Bata India is planning a sharp expansion of its retail and franchise network, with a focus on smaller towns and technology-led merchandising, as it looks to strengthen market share amid a challenging demand environment.

The footwear retailer aims to more than double the number of stores using its “zero-based merchandising” model to about 800 outlets by December 2026, from around 400 currently, according to a report by The Economic Times.

Badri Beriwal, chief strategy officer and chief business development officer at Bata India, told the newspaper that the company had rolled out the zero-based merchandising format across 400 stores, up from 100 outlets a year ago, adding that the model was becoming central to its retail network.

Bata is also accelerating franchise-led expansion.

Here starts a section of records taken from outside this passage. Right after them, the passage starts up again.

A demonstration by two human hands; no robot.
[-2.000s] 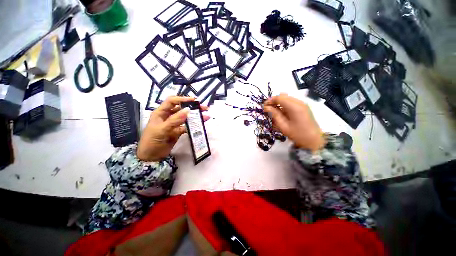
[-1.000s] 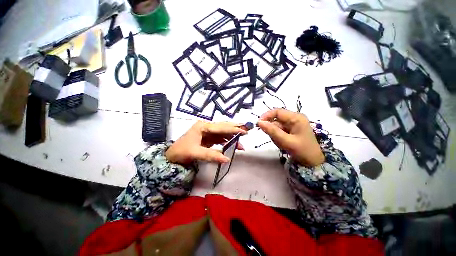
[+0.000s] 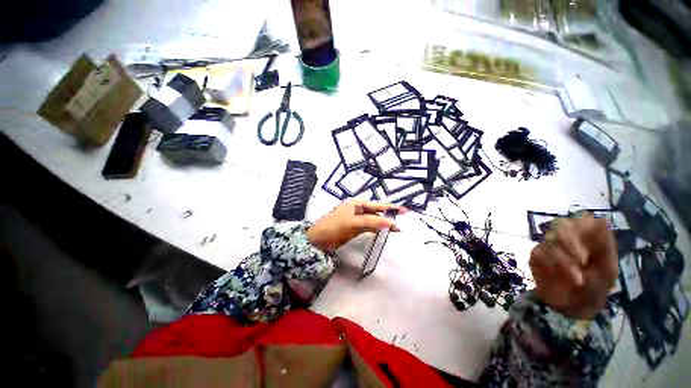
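Note:
My left hand [image 3: 354, 224] holds a hang tag card [image 3: 375, 251] by its top end between thumb and fingers, with the card hanging down, its pale face turned partly away. My right hand [image 3: 573, 265] is blurred, raised beside the finished strung tags [image 3: 650, 292] at the right; whether it holds anything cannot be told. A loose tangle of black seal strings [image 3: 481, 265] lies between the hands. A heap of bordered hang tag cards [image 3: 409, 148] lies beyond my left hand. A stack of black cards [image 3: 295, 189] lies left of it.
Dark green scissors [image 3: 281, 125] and a green cup [image 3: 320, 73] stand out behind the stack. Banded card stacks [image 3: 198, 136], a dark slab [image 3: 126, 145] and an open cardboard box [image 3: 89, 98] are at the left. A spare string bundle [image 3: 524, 153] lies right of the heap.
My right hand has moved from beside the card to the finished tags at the right. My left hand still holds the card. The view has turned, showing more of the table's left and back.

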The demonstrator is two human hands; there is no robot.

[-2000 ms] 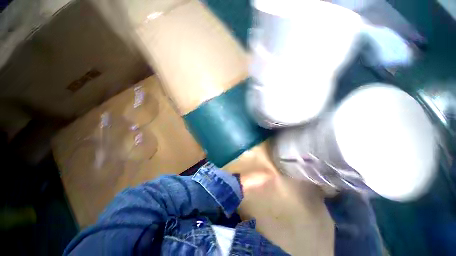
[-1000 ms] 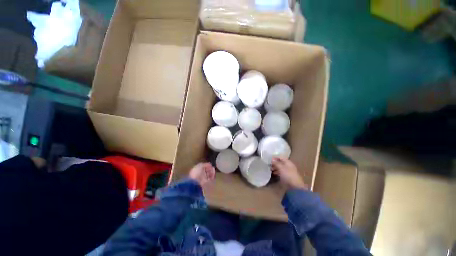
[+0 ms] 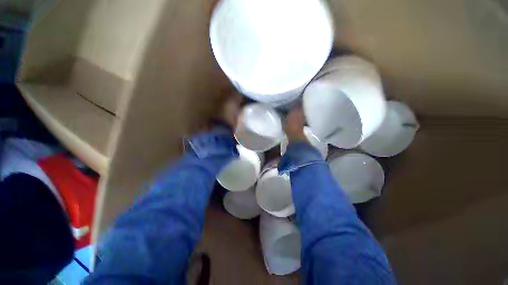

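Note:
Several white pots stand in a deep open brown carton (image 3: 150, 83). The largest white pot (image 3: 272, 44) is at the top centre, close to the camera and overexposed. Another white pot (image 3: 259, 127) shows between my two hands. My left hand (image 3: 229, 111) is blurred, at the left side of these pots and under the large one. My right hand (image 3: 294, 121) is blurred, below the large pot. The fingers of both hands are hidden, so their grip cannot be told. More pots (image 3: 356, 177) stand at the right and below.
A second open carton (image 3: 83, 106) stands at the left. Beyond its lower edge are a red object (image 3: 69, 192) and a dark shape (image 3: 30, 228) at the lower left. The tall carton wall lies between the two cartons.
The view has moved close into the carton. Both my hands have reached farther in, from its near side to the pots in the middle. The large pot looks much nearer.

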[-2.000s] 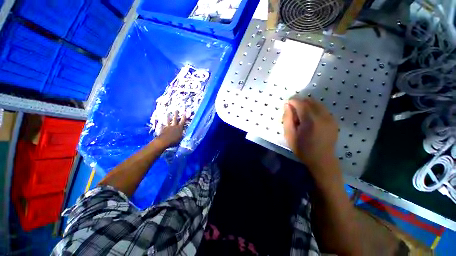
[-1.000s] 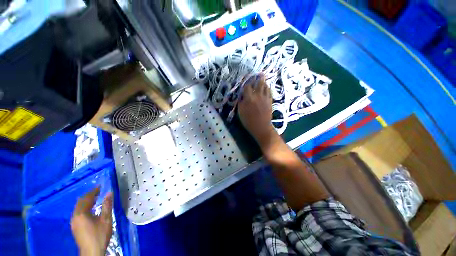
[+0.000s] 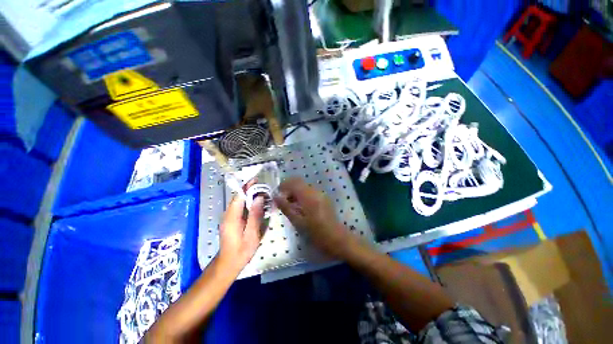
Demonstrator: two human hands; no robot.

Beriwal said the company’s franchise network has grown from about 100 stores five years ago to roughly 700 outlets currently. The company plans to double its annual store addition rate from 70–80 outlets at present, having identified potential trade areas with size and revenue estimators to guide expansion.

The retailer is targeting tier 3 to tier 5 towns as part of its growth strategy, supported by investments in technology and operational consolidation. The company has merged 22 separate internal applications into a unified platform, Bata Hub, which integrates functions such as customer feedback and visual merchandising.

Beriwal said the reduction in goods and services tax on footwear priced below Rs 2,500—from 18 per cent to 5 per cent—has created more favourable market conditions. According to Euromonitor, Bata’s market share rose from 4.3 per cent in 2020 to 4.8 per cent in 2024.

Separately, Bata India’s board last week approved the introduction of a voluntary retirement scheme for eligible workers at its Bata Shatak manufacturing unit in Hosur, Tamil Nadu. The company said the scheme would be offered to all eligible employees at the unit and was expected to be mutually beneficial for both workers and the organisation.

The expansion plans come against the backdrop of weak recent financial performance. In the second quarter of the current financial year, Bata reported a 73.26 per cent year-on-year fall in consolidated net profit to Rs 13.9 crore, weighed down by lower revenue and higher expenses during the transition to the GST 2.0 regime. Consolidated revenue from operations declined 4.3 per cent to Rs 801.33 crore for the quarter ended September 30, 2025.